How we can do Sunspots predict for next 3 months or 6 months or 1 year in the future.
First you’d need a substantial dataset for sunspot information vs time.
Since you want to predict a time series, a good choice would be a Recurrent Neural Network, that’s the topic of Course 5.
Interesting question. Tom has described what you would need to approach this problem using a Deep Learning network. You need a lot of training data and then to choose an appropriate network architecture.

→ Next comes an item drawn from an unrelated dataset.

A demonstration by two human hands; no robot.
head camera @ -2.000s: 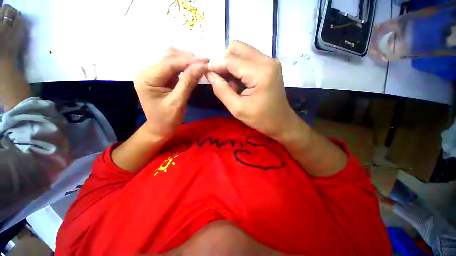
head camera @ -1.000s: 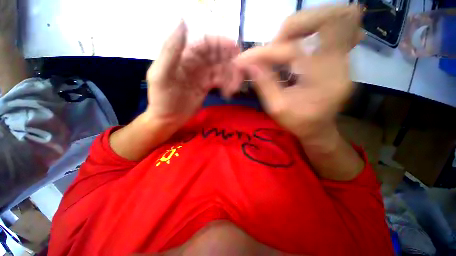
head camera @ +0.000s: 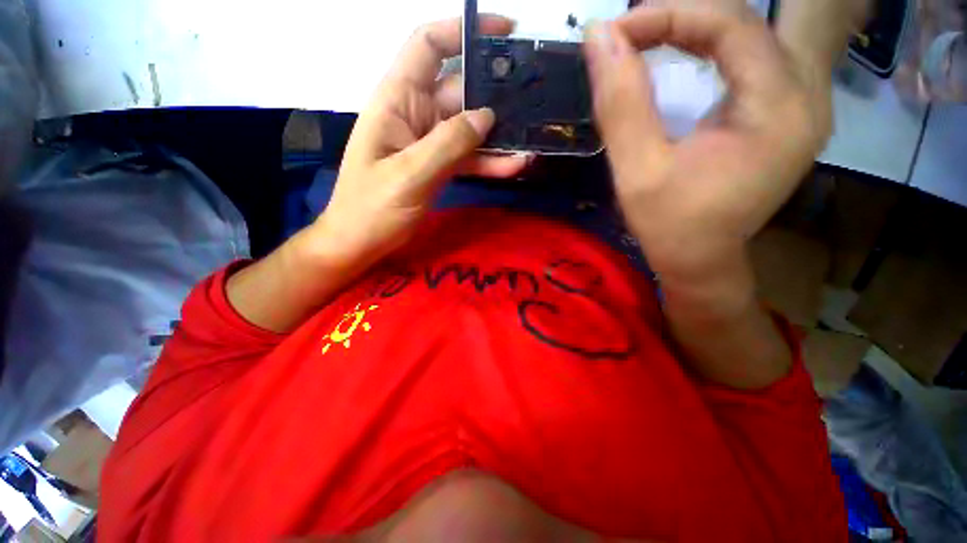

But maybe the higher level question to consider first is whether ML is the right approach to this problem. I have never really looked into sunspots, but I would think that this is more of a physics problem than a pattern recognition problem. The point is that Machine Learning can only recognize patterns that it learns from existing data. Someone asked a couple of years ago whether you could use Deep Learning to predict the stall speed of an airfoil in a wind tunnel. But this is just a aerodynamics problem and what if the new airfoil is a different shape than all the previous ones represented by your training data? The better strategy for that problem is to invest your effort to build a aerodynamics simulator that implements Bernoulli’s Law rather than gather a bunch of training data and trying to train a neural network.
But this is all with the disclaimer that I don’t know anything about what really causes sunspots, so maybe the “learn from previous data” approach actually has merit.
Thinking about it a bit more the other thing to understand would be what kind of data is available from astronomical observations of the sun. Maybe if you have images that are detailed enough that include infrared wavelengths or the like there might be patterns of temperature activity that are precursors to sunspots and you could train a model to recognize those patterns.